==== SOURCE DATA ====

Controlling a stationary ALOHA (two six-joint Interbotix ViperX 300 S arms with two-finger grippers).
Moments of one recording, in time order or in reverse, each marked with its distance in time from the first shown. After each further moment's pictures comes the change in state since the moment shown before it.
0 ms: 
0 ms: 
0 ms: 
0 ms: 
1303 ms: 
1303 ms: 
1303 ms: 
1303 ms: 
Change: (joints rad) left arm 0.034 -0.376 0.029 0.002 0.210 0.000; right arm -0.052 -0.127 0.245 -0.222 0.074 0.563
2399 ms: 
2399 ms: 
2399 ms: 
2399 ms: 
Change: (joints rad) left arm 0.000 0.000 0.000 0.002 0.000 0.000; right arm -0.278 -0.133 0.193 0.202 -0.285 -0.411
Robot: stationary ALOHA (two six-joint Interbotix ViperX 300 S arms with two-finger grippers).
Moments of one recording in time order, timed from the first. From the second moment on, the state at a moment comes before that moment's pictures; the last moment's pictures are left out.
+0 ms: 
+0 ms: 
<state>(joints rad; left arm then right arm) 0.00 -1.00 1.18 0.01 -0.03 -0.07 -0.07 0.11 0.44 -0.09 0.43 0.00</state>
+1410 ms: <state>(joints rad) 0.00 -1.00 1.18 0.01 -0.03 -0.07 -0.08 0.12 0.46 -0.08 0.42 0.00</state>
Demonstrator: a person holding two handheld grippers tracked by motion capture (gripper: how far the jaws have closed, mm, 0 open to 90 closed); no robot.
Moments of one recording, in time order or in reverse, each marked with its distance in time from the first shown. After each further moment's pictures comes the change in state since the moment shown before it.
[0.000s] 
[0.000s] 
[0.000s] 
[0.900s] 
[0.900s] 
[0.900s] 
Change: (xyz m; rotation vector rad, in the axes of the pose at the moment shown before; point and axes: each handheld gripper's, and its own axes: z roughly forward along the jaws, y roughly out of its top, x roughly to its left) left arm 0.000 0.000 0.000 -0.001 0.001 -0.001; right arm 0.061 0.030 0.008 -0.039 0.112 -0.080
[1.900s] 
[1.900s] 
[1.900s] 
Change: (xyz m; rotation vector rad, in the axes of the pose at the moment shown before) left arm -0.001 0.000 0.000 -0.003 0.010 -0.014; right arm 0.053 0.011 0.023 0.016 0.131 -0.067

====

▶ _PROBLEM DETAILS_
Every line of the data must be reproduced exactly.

▶ _RESPONSE TO THE EXERCISE_
Controlling a stationary ALOHA (two six-joint Interbotix ViperX 300 S arms with two-finger grippers).
Moments of one recording, in time order or in reverse, each marked with its distance in time from the first shown. After each further moment's pictures comes the change in state since the moment shown before it.
0 ms: 
0 ms: 
0 ms: 
0 ms: 
1303 ms: 
1303 ms: 
1303 ms: 
1303 ms: 
Change: (joints rad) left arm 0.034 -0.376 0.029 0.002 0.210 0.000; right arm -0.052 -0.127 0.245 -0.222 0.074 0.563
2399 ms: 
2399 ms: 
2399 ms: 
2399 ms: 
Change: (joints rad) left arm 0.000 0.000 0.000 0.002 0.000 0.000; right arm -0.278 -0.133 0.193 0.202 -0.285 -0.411
Robot: stationary ALOHA (two six-joint Interbotix ViperX 300 S arms with two-finger grippers).
Moments of one recording in time order, timed from the first. From the second moment on, the state at a moment comes before that moment's pictures; the last moment's pictures are left out.
+0 ms: 
+0 ms: 
<state>(joints rad; left arm then right arm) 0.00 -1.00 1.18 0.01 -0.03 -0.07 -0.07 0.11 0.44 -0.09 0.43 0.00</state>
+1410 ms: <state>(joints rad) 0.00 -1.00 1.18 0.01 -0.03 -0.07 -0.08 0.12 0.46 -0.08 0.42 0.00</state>
Demonstrator: a person holding two handheld grippers tracked by motion capture (gripper: how far the jaws have closed, mm, 0 open to 90 closed); no robot.
Moments of one recording, in time order or in reverse, each marked with its distance in time from the first shown. After each further moment's pictures comes the change in state since the moment shown before it.
[0.000s] 
[0.000s] 
[0.000s] 
[0.900s] 
[0.900s] 
[0.900s] 
Change: (xyz m; rotation vector rad, in the axes of the pose at the moment shown before; point and axes: each handheld gripper's, and its own axes: z roughly forward along the jaws, y roughly out of its top, x roughly to its left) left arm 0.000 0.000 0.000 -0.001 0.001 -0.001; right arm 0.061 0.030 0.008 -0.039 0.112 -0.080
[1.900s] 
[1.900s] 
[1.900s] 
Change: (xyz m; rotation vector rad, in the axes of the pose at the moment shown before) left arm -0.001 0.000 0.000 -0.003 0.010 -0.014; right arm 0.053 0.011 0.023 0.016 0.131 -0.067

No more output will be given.